Your objective: Reproduce the records below in full and exactly, without their images.

Dataset content:
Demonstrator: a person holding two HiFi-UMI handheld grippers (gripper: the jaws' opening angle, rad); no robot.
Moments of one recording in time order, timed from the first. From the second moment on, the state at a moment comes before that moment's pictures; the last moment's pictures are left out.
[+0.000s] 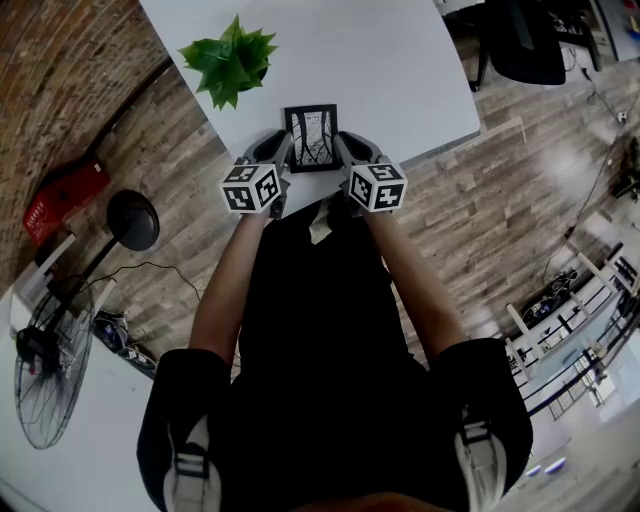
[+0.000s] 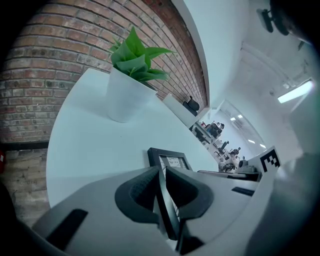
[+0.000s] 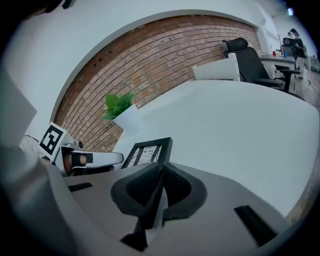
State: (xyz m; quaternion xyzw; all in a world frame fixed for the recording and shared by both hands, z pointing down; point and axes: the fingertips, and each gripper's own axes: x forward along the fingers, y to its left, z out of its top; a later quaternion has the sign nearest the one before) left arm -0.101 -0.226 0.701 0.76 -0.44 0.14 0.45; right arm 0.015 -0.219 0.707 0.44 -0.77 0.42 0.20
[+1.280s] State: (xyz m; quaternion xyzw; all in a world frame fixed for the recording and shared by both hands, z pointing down) left arm -0.082 -0.168 0.630 0.78 -0.48 0.14 0.38; right arm 0.048 -0.172 0.636 0.38 -0.85 0.29 0.23
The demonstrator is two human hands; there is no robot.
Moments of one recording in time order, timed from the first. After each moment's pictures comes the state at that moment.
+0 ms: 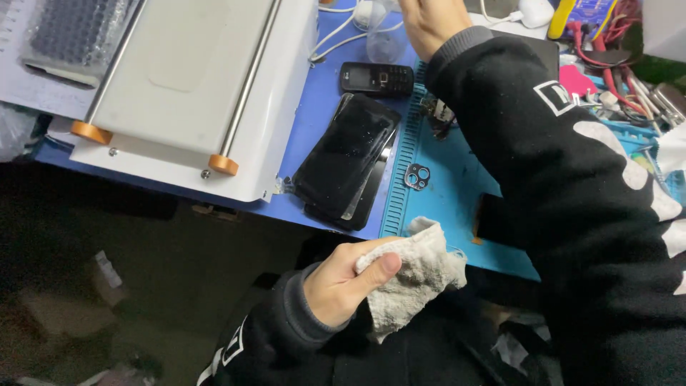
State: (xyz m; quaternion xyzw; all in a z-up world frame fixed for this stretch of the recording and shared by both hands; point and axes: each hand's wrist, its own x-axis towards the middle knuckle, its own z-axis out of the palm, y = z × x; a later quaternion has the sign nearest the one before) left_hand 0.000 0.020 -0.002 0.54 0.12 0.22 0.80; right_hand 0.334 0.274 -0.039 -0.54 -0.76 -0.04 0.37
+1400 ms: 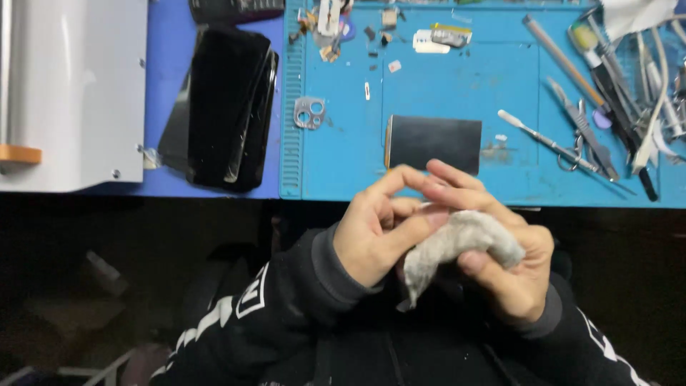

Response below:
Demonstrator: a person holding two HiFi-UMI handheld grippers (gripper: the jaws' opening angle, rad); no robot.
Moments of one recording in time order, timed from the first. From the second moment on, the state at a moment comes before that moment's pictures; the last moment's pictures are left out.
[+0.000s] 
[+0.000s] 
[+0.000s] 
State: (xyz m; quaternion xyzw; all in a world frame fixed for the recording and shared by both hands, z pointing down; point and axes: the fingertips, and each gripper's own axes: x forward along the fingers, y to its left, z out of its top; a later quaternion has the sign nearest the one before) left arm -0.101 -0.226 0.701 0.76 -0.44 0.14 0.45; right arm 0.015 -0.219 0.707 0.44 -0.77 0.42 0.20
[+1.280s] State: (xyz m; quaternion xyzw; all in a world frame fixed for the recording and shared by both hands, z pointing down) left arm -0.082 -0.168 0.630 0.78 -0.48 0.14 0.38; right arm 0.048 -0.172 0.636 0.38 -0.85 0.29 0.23
The demonstrator is two human hands; there is no robot.
Moments of one recording in time order, timed from the first. After each moment's pictures comes the state at that moment.
+0 ms: 
State: (xyz m; quaternion xyzw; all in a z-up world frame fixed for this stretch of the recording and shared by both hands; point and axes: each hand's wrist, its own x-axis towards the middle knuckle, its own z-axis out of the palm, y = z × x; a later quaternion has the sign nearest the one before) left_hand 0.000 0.020 -0.002 0.54 0.12 0.22 0.80; right_hand 0.334 0.274 -0.039 -0.54 -0.76 -0.04 0.37
+1400 ms: 

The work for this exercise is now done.